Pressure Balance Mechanical Seals
It is possible to reduce the seal contact pressure by using a pressure balanced seal design of off-set a proportion of the force generated by the pumped fluid pressure.This principle is illustrated in the sketch below.

Design Features
The mechanical seal generally includes a three static seals.

The sleeve seal – this is usually an O-Ring
The seal between the moving seal member and the shaft or sleeve.- This is often an o-ring but can be a wedge or vee seal. This seal may not be used for bellows type mechanical seals
The housing seal is generally an o-ring of a gasket.
All of these seal must be compatible with the fluid being contained and the associated environment.These seals may limit the design for high temperature applications. In this case the bellows type alternative may be the best option.

The sealing faces are generally pressed together using some form of spring loading. Several different spring loading systems are available.

Single spring
Multiple springs distributed around seal body
Disc Springs
Disc Springs
Bellows
Magnetic
For conventional mechanical seals the single spring arrangements is used.The other spring arrangements are used in the space is restricted.

It is vitally important that the sealing surfaces perfectly flat and are parallel.

The seal faces are usually dissimilar materials with the softer face being the narrower surface. For abrasive applications similar hard materials are used e.g tungsten carbide. The seal surfaces must have sufficient strength to withstand the hydrostatic fluid forces and must be able to remove the heat generated by sliding action.Carbon is often used against bronze, cast iron, stainless steel etc.

The seal surface must be flat, smooth and square to the shaft.  Both surfaces a normally lapped to a high quality finish. The harder surface is most important because the softer surface is designed to run-in over the initial operating period.

The shaft design is critical. It must be rigid enough to support the seal in the correct position and the shaft surface finish must be suitable to ensure good sealing on the static seals (0.4 micrometers CLA or better). The shaft Total Indicated Runout (TIR) should not exceed 0.125mm.There should be minimum shaft vibration.The shaft may be subject to fretting corrosion as a result of micro-movements of the seal and is is often desireable to have locally hardened surfaces or to use sleeves.

Assembly Options
There are a number of mechanical seal options

External Seal.. This design is installed on the outside of the stuffing box with the sealed pressure inside. This provides good access allowing the seal components to be be cleaned.
Internal Seal.. Generally mechanical seals are mounted inside the stuffing box with the sealed pressure outside the seal.
Double Seals.. Mechanical seals mounted in pairs are used for sealing hazardous, toxic or abrasiv fluids and are often provided with clean flushing fluid between the seals.Double seals also provide an additional degree of safety were the pressure differentials are likely to reverse and/or there is a high risk of the sealing failing.  There are a number of double seal assembly options as listed below
In Series – Used primarily to overcome the risk of failure of a single seal.

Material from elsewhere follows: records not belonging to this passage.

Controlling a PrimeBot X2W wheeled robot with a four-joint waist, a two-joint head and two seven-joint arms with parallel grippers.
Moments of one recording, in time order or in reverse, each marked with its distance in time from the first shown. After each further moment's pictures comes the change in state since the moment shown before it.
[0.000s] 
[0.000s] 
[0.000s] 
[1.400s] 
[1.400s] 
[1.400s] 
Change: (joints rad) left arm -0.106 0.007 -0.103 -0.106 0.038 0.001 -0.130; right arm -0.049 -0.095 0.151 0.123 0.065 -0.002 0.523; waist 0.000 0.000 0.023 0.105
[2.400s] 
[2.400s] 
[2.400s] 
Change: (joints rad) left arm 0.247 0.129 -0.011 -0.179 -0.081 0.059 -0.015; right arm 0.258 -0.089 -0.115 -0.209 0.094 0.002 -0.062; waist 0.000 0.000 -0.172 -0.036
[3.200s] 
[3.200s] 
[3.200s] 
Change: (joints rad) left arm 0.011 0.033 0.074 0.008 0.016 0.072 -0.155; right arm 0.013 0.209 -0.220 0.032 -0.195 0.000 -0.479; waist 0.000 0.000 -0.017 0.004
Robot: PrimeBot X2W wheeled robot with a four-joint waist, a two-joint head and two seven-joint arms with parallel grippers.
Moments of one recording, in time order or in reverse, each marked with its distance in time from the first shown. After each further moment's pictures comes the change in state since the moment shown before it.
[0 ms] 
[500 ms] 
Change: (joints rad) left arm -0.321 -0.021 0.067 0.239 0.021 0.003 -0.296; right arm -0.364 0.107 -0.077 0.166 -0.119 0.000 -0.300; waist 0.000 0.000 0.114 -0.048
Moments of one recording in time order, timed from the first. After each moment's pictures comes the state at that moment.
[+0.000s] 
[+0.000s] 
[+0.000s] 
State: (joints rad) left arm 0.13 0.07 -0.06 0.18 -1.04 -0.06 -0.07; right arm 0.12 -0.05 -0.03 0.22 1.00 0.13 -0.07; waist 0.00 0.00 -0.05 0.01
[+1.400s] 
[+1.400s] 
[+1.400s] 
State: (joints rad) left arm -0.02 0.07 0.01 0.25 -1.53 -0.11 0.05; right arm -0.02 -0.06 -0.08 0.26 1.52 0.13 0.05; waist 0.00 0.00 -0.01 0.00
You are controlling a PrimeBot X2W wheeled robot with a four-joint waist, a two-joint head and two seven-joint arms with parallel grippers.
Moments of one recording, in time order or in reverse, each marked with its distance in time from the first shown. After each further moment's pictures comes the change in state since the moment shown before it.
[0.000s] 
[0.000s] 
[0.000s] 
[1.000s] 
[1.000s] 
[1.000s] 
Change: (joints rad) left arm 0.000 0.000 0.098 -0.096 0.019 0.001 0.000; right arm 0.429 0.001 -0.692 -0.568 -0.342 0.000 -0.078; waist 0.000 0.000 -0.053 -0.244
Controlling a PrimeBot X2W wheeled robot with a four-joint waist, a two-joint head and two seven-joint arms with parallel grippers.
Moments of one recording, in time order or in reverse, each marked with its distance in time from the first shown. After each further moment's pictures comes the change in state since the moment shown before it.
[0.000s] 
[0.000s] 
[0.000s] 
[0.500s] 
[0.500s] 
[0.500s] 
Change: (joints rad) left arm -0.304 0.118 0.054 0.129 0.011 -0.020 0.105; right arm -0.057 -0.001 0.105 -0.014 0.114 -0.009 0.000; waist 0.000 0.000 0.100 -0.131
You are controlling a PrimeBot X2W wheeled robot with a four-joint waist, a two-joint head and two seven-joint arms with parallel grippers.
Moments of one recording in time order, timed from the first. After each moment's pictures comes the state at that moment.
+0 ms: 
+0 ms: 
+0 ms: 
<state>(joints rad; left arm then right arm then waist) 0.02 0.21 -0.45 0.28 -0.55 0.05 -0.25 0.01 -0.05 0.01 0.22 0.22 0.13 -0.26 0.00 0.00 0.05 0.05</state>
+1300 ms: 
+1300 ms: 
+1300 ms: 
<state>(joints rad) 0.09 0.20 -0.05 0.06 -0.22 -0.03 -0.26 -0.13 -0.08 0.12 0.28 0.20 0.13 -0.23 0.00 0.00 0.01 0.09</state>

Face to Face – Used when a cooling fluid interface is required . One seal is used for the process fluid the other seal is used for the coolant.

Back to Back – Used when an abrasive fluid is being contained and both seals are flushed with a clean buffer fluid.The flushing fluid is introduced at a higher pressure the process fluid

The are a large number of variant mechanical seals e.g split seals.Improved systems are constantly being introduced onto the market

Additional Equipment
The use of mechanical seal generally involve the use of additional equipment primarily for the flushing /coolant systems.This includes pumps, coolers, strainers, filters etc.